Julia lleva poco tiempo en la empresa pero se siente a gusto. Solo hay una persona con la que cree que no acaba de encajar pero por lo demás, se lleva bien con todos sus compañeros. Y con Manolo… Es verdad que apenas han cruzado palabra pero siente que algo entre ellos no acaba de estar bien.
Cierto día se encuentran en la cocina poniéndose un café. Están solos y después de un escueto: «Hola» y un rato de silencio, Julia decide enfrentar el problema y le dice: «Manolo, perdona, quería preguntarte… no sé, siento que, como que no te caigo bien, ¿hay algún problema?, ¿he hecho algo que te haya molestado?». Manolo la mira extrañado, muy extrañado y le contesta de forma muy escueta: «No, ningún problema». Se da la vuelta y se va. Julia se queda desorientada, sin saber que hacer, no entiende la reacción de Manolo y se queda dándole vueltas. Mientras Manolo se aleja pensando que no entiende a qué viene la pregunta de Julia porque apenas se conocen. Se siente molesto pero ve tan raro el comentario que decide no darle más vueltas.
Así pasan los días hasta que coinciden en un proyecto. Hace días que han recibido el encargo en su correo y tienen una reunión de puesta en común. Hay varias personas y Julia se ofrece a empezar a exponer sus ideas. Algunas se comentan entre todos, surgen preguntas… y así van hablando todos hasta que llega el turno de Manolo, que no ha abierto la boca hasta ese momento en la reunión. Manolo va idea por idea, por turno, por lo que empieza por Julia y va poniendo objeciones y destacando aquello que ve incompleto en las ideas de Julia (y en las de todos los demás). Da alguna pauta de lo que piensa él pero dice que quiere seguir trabajando. Al final de la reunión Julia se siente molesta, no entiende el carácter destructivo de Manolo, considera que no solo la ha ofendido a ella sino a muchos otros que estaban en la reunión, pero es ya la hora de irse a casa así que se va dándole vueltas sin comentar con ningún compañero si todos se sienten así. Mientras Manolo sale pensando que Julia es la que más ha aportado en la reunión, que es una chica inteligente y que con un par de ajustes, sus ideas son las que deberían salir adelante. Siente que sus aportaciones serán valiosas para Julia y está satisfecho por ello.

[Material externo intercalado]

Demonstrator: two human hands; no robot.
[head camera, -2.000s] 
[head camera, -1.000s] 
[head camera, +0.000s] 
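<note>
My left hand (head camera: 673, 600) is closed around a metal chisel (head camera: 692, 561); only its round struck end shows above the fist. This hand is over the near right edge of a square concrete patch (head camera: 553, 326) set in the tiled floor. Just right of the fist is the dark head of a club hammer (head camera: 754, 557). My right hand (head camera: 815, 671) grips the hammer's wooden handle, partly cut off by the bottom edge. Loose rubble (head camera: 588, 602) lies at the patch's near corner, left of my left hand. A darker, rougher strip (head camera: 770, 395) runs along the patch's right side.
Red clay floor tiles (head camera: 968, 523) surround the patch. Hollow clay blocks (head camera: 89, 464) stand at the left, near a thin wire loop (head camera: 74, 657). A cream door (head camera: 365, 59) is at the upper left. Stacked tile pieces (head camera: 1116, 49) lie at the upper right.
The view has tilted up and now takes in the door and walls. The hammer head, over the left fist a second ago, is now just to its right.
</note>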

A partir de ahí, la reacción de Julia puede ser de depresión, incluso puede bloquearse, o puede sentirse herida en su orgullo y ponerse a trabajar como una loca para sacar lo mejor de sí misma,… Seguramente pertenezca a un eneatipo emocional o incluso puede ser un 6 social, su reacción final dependerá del eneatipo exacto al que pertenezca.

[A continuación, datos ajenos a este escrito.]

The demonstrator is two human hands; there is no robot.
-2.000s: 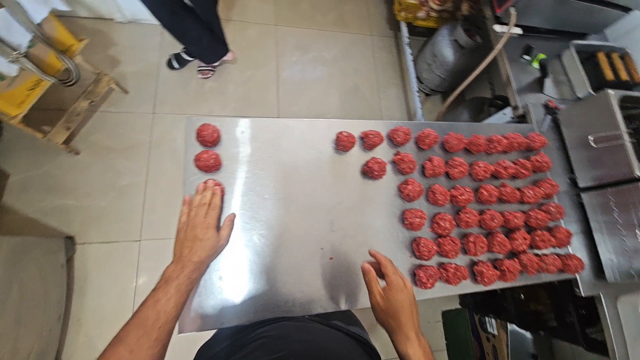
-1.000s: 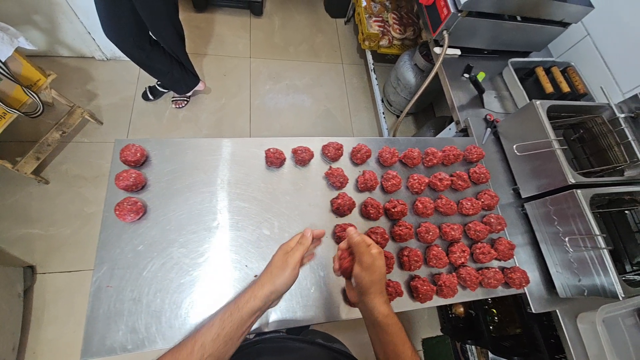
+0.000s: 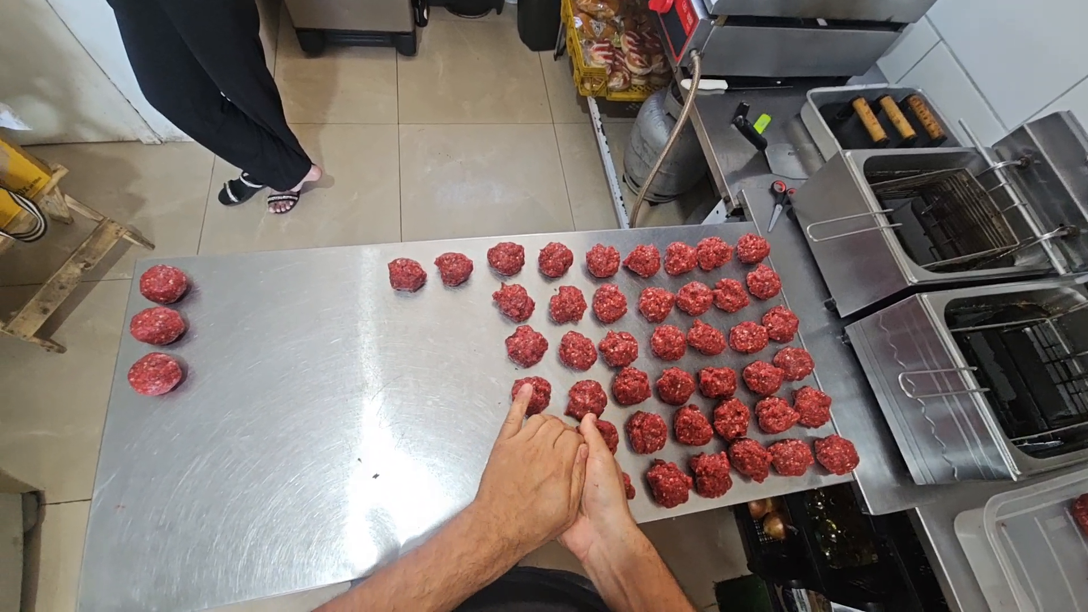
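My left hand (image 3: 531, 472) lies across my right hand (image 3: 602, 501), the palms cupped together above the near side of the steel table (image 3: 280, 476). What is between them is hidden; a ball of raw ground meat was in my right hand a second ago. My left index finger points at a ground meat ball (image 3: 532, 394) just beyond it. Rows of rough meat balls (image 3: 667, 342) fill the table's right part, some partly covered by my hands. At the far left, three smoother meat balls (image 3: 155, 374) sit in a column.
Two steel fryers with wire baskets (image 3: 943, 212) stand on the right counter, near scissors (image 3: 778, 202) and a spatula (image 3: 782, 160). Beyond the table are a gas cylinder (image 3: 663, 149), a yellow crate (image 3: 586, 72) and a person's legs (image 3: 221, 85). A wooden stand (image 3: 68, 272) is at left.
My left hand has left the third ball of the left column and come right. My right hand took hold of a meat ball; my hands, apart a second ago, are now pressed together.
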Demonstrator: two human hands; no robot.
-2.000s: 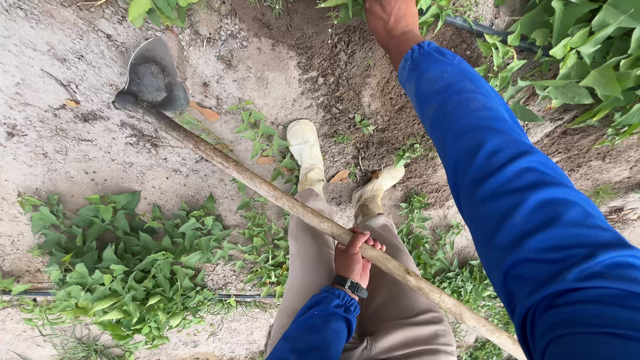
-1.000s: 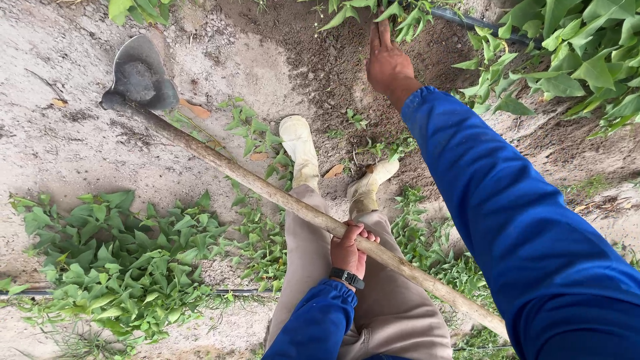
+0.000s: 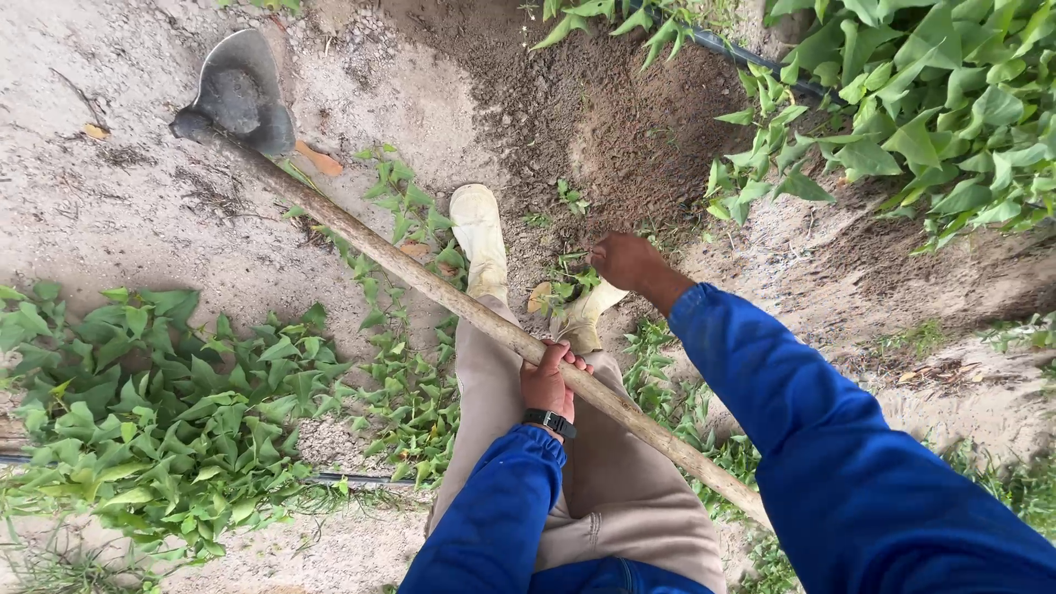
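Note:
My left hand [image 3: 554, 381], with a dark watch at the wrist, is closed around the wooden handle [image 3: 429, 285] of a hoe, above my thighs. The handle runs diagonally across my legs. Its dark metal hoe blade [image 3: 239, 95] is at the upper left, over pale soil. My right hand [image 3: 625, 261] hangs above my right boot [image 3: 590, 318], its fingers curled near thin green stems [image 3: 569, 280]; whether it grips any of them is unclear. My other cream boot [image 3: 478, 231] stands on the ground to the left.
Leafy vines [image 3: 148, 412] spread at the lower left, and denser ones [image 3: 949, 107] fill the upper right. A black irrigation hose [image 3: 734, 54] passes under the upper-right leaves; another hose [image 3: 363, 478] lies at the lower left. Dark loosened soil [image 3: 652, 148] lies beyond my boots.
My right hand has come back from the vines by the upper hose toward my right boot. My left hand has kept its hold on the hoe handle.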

Manolo, sin embargo, seguramente hará un análisis exhaustivo de las ideas, organizando todo en un documento Excel con sus pros y sus contras para presentarse en la siguiente reunión con las opciones ponderadas según unos parámetros que él considere y con la propuesta que considera ganadora basada en argumentos que él considera, sólidos. Es un tipo mental, con toda probabilidad, un 5.
En esta historia lo que vemos es que las reacciones y lo que siente cada personaje poco o nada tienen que ver con la realidad de lo que siente el otro. Seguramente muchos lo achaquéis a la falta de empatía que parece haber por parte de Manolo pero en el fondo, esto no es así. Simplemente él actúa de una manera que muchos consideramos que no es lo normal. Sin embargo habrá muchos que entendáis perfectamente la postura de Manolo y que penséis que es normal su forma de actuar.
Aquí es donde destruimos por completo la afirmación de «trata a los demás como quieres que te traten a ti», porque puede que los demás no quieran ser tratados como tú querrías. Y aquí es donde entra el eneagrama como herramienta en el trabajo.
El trabajo es un entorno en el que nos vamos a encontrar con diferentes eneatipos interactuando. Hemos visto en la historia de ejemplo que la interpretación personal que hacemos de las situaciones genera malentendidos que nos creamos nosotros mismos. Teniendo en cuenta que además no solo estaremos de hablando de relaciones entre pares, sino que tendremos jefes y subordinados cada uno con su eneatipo, las relaciones interprofesionales se complican. Así que, en los próximos post iremos revisando cómo actúa cada eneatipo, qué puede haber detrás de cada reacción, y sobre todo profundizaremos en el hecho de que no podemos ver la realidad solo por nuestro propio prisma porque hay, por lo menos, otras 8 formas de ver la misma realidad.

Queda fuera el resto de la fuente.